IBMC College
- Type: Private for-profit career college
- Established: 1987
- Students: 1,200 (full and part-time)
- Location: Fort Collins, Colorado, United States
- Website: ibmc.edu

= IBMC College =

Private college in northern Colorado, US

IBMC College is a private for-profit career college with 3 campuses in northern Colorado. The college is headquartered in Fort Collins, Colorado. This accelerated for-profit career training institution has additional campuses in Longmont and Greeley.

==History==
IBMC College was founded in 1987 in Fort Collins, Colorado, operating originally as the Medical Careers Training Center. The college was owned and operated by The Laub Company, Inc. since 1991. The college was then purchased by DVMD, LLC. in October 2023, adding to the companies list of schools including IntelliTec College, Asher College and as of January 2025, Euphoria Institute of Beauty Arts and Sciences.

This college provides career training to adult learners, job placement assistance to graduates and is nationally accredited by the Accrediting Commission of Career Schools and Colleges.

In June 1995 the college moved from its original location in Fort Collins, Colorado to a larger campus in the city at 3842 South Mason Street and began broadening their program areas. In 2005, IBMC expanded the college by opening a branch campus in Cheyenne, Wyoming and later re-locating to a larger facility in the heart of the city at 1854 Dell Range Boulevard. This was followed by more expansion in February 2008, when a second branch campus was instituted in Greeley, Colorado and later moved to a larger facility in Greeley in 2013. A fourth campus debuted in September 2010 in Longmont, CO. Within a year of opening this newest campus, it was necessary to double the size of the campus to meeting growing career training needs in the region.

IBMC's Fort Collins college campus is 65 miles north of Denver. This campus contains a dental lab and suite, student beauty services clinic for cosmetology students, medical laboratories, computer labs, lecture classrooms, massage classrooms, massage clinic rooms for student externs and graduates to provide massages to the public, a law library research center and bookstore.

The IBMC College campus in Cheyenne, Wyoming opened in the spring of 2005 in the heart of Cheyenne, off Dell Range Boulevard. The expanding campus contains classrooms, lecture rooms, cosmetology suite, medical labs, computer labs, a student resource center and student lounge area. A student and graduate massage clinic is also on-site. The Cheyenne campus was closed in October 2017

In February 2008, IBMC opened its campus in Greeley, CO to serve adults in the Weld County regions. Due to increasing demand, the campus re-located to a 23,300 square foot location at 2863 35th Avenue. Students have access to computer labs, cosmetology suite, medical labs, business classrooms, paralegal library and lecture classrooms. This campus is also home to a school store and a student lounge.

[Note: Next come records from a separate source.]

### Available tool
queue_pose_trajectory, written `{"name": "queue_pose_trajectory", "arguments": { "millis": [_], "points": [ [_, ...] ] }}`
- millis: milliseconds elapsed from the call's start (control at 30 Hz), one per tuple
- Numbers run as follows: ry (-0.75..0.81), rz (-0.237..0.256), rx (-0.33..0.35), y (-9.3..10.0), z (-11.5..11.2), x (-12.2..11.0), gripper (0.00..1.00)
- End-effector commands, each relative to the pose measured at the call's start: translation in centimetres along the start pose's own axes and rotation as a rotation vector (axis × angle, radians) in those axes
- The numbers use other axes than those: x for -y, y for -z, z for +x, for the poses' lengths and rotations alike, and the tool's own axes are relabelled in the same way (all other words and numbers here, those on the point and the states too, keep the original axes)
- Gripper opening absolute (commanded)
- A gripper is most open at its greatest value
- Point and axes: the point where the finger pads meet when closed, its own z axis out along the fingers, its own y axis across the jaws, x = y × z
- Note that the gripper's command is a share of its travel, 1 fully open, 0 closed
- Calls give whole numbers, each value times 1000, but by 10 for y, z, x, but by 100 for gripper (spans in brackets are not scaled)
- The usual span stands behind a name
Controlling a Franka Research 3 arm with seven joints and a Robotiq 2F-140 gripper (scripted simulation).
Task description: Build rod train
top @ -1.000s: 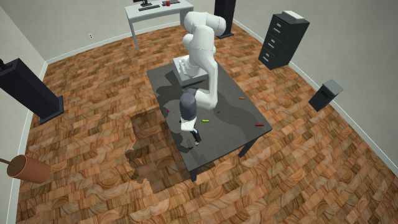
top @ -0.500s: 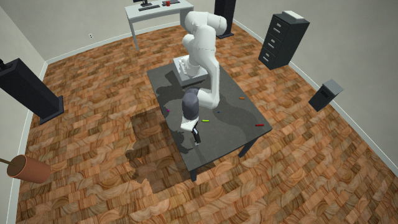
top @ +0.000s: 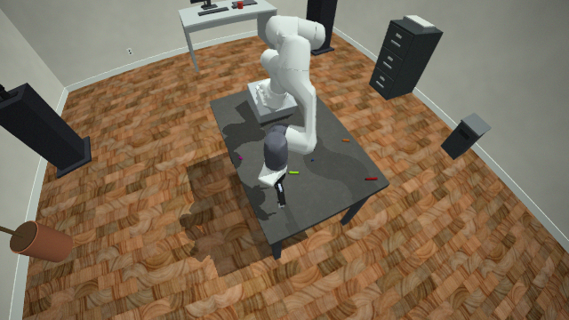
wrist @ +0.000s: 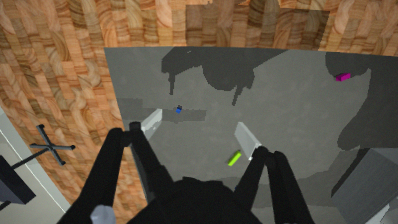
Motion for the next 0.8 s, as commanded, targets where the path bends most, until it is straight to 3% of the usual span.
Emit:
{"name": "queue_pose_trajectory", "arguments": {
  "millis": [0,767],
  "points": [
    [-166,-10,-21,1,-3,1,100],
    [-488,-7,-22,1,-23,1,100]
  ]
}}
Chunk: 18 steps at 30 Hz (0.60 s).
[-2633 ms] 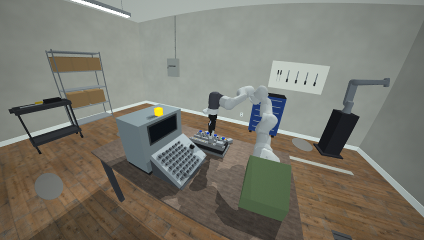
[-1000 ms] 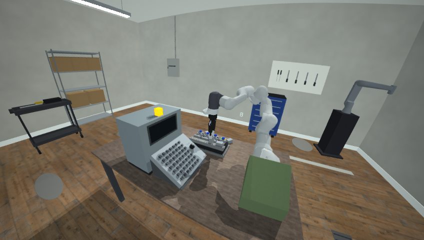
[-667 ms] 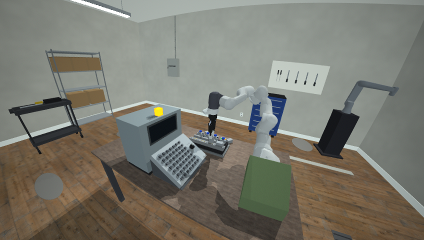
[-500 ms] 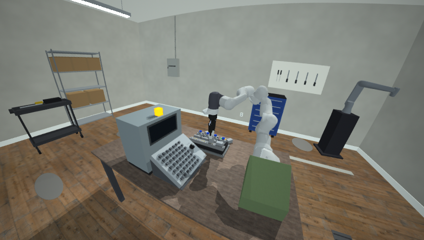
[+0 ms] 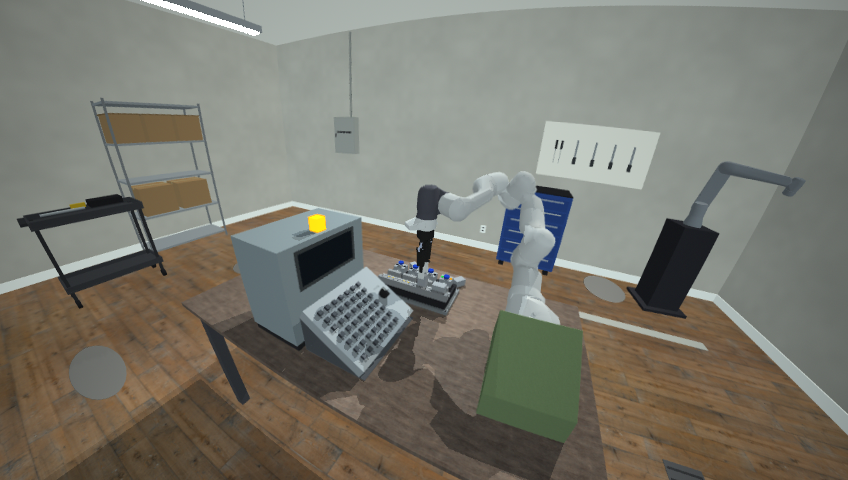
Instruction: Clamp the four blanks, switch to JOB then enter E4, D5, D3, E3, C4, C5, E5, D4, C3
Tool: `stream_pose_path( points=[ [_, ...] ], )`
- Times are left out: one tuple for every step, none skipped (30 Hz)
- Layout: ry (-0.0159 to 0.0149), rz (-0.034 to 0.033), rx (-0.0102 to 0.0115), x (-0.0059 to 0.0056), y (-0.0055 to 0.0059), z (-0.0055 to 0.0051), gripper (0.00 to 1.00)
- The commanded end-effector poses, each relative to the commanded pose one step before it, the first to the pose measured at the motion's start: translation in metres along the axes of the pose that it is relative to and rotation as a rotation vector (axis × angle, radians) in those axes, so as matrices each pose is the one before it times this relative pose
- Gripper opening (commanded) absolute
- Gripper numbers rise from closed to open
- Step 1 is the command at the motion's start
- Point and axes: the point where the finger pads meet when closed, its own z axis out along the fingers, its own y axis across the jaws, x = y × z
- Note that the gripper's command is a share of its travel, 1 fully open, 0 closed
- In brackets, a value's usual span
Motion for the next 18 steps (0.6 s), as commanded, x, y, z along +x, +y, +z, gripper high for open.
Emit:
stream_pose_path(
  points=[
    [0.00555, 0.00407, 0.00166, 0.00148, -0.00110, 0.00209, 0.00],
    [0.00000, 0.00000, 0.00000, -0.00002, 0.00002, 0.00048, 0.00],
    [0.00000, 0.00000, 0.00000, -0.00002, 0.00002, 0.00046, 0.00],
    [0.00000, 0.00000, 0.00000, -0.00002, 0.00002, 0.00043, 0.00],
    [0.00000, 0.00000, 0.00000, -0.00002, 0.00002, 0.00039, 0.00],
    [0.00000, 0.00000, 0.00000, -0.00002, 0.00001, 0.00036, 0.00],
    [0.00000, 0.00000, 0.00000, -0.00002, 0.00001, 0.00032, 0.00],
    [0.00000, 0.00000, 0.00000, -0.00002, 0.00001, 0.00029, 0.00],
    [0.00000, 0.00000, 0.00000, -0.00002, 0.00001, 0.00025, 0.00],
    [0.00000, 0.00000, 0.00000, -0.00001, 0.00001, 0.00021, 0.00],
    [0.00000, 0.00000, 0.00000, -0.00001, 0.00001, 0.00017, 0.00],
    [0.00000, 0.00000, 0.00000, -0.00001, 0.00001, 0.00014, 0.00],
    [0.00000, 0.00000, 0.00000, 0.00000, 0.00000, 0.00000, 0.00],
    [0.00000, 0.00000, 0.00000, 0.00000, 0.00000, 0.00000, 0.00],
    [0.00000, 0.00000, 0.00000, -0.00001, 0.00000, 0.00010, 0.00],
    [0.00000, 0.00000, 0.00000, 0.00000, 0.00000, 0.00007, 0.00],
    [0.00000, 0.00000, 0.00000, 0.00000, 0.00000, 0.00005, 0.00],
    [0.00000, 0.00000, 0.00000, 0.00000, 0.00000, 0.00002, 0.00]
  ],
)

In September 2010, IBMC opened a third branch campus in Longmont, CO at 2315 North Main Street. This campus provides a professional environment and offers the following features: computer classrooms, business simulated office pods, dental suite, cosmetology suite, medical labs, law library, and lecture classrooms for all programs. The campus also has a resource center/library and student lounge for study and homework. Private, spa-like rooms make up the massage clinic space for the public to receive discounted massages from student externs.

On May 1, 2015, IBMC College acquired Intellitec Medical Institute in Colorado Springs, CO located at 6805 Corporate Drive, Suite #100. This 43,00 square foot campus offers programs in business, dental assisting, esthetician, healthcare, massage and personal training. Career and externship placement assistance is provided. The Colorado Springs, campuses then closed in October, 2017

==Academics==
IBMC College is nationally accredited by the Accrediting Commission of Career Schools and Colleges (ACCSC), which is a nationally recognized accrediting agency by the U.S. Department of Education and the Council for Higher Education Accreditation.